Terminal Goblin

Finding

Hermes loses operational credibility when agents answer status, build, test, or system questions from assumptions instead of verifying live state with terminal evidence.

Current

A real Hermes installation often has access to shell tools for checking versions, running tests, inspecting processes, validating builds, and confirming service behavior. The weak point is usually discipline: agents may summarize what should be true from memory, documentation, or prior sessions without running the one command that proves the current state. That creates confident but stale answers, especially after deploys, dependency changes, restarts, failed builds, or environment drift.

Suggested

Require terminal verification for live-state claims. Exact change: add a “Terminal Goblin rule” to SOUL.md or the main operator prompt: “For current system state, versions, tests, builds, ports, services, disk, memory, dates, hashes, or command availability, verify with terminal before answering.”
Add a standard shell evidence block to build and deploy runbooks.
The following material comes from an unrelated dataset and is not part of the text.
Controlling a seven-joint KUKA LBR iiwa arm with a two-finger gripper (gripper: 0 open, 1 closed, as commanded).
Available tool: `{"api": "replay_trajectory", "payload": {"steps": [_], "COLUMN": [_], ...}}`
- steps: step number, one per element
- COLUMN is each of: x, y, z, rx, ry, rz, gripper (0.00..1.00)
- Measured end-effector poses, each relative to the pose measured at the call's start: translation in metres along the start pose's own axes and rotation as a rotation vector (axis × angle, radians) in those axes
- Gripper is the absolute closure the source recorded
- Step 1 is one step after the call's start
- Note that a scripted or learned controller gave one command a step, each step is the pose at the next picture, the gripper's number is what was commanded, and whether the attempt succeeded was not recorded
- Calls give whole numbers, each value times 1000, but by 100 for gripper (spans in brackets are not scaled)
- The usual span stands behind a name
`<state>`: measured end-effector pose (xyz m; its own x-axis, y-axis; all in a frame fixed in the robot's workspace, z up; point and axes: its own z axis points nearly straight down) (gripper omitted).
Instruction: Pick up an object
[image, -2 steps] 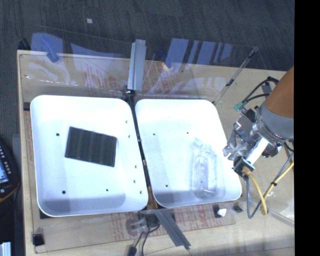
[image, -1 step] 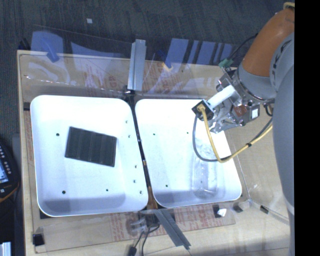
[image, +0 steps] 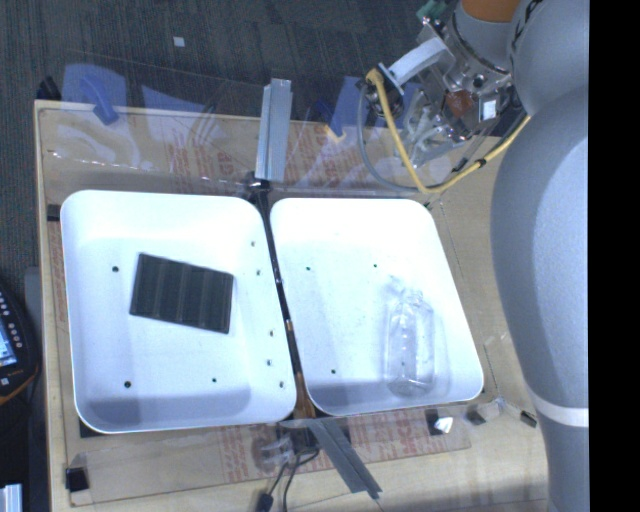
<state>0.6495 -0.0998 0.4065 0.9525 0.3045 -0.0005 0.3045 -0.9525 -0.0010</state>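
A clear plastic bottle (image: 409, 340) lies on its side in the right bin (image: 330, 250), toward that bin's near right corner. A dark ribbed rectangular pad (image: 182, 292) lies flat in the left bin (image: 90, 240). My gripper (image: 432, 120) hangs above the far right corner of the right bin, beyond its rim, well away from both objects. Cables and metal parts crowd around it.
A yellow cable (image: 400, 150) loops under the wrist near the right bin's far edge. An upright metal bar (image: 273, 130) stands behind the divide between the bins. The arm's grey body (image: 545, 250) runs down the right side of the bench.
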Motion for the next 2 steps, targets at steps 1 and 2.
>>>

Exact change: update docs/runbooks/build-and-deploy.md or the relevant verification checklist with required commands for each change type, such as version check, test command, build command, service status check, and one smoke test before declaring success.
Patch troubleshooting skills to separate hypotheses from verified facts. Exact change: add a line to the systematic debugging or Hermes operations skill: “Do not mark a diagnosis confirmed until a terminal command, test result, log excerpt summary, or local file inspection verifies it; label unverified ideas as hypotheses.”

Impact

This makes Hermes status reporting grounded instead of performative. Terminal verification reduces false positives after builds, catches environment drift early, and gives the operator a concrete basis for decisions. It also improves public-facing maturity content because the system can say it recommends evidence-based checks without exposing private logs or command output.

Effort

Small — the capability already exists; the work is adding one prompt rule, one runbook checklist, and one troubleshooting habit so agents consistently verify before summarizing.

Public page note

Safe public content includes the operational principle, generic examples of terminal verification, and the maturity benefit of evidence-based status checks. Internal-only content includes raw command output, logs, credentials, environment variables, private file paths, hostnames, deployment details, customer data, and any live operational state that should not be exposed publicly.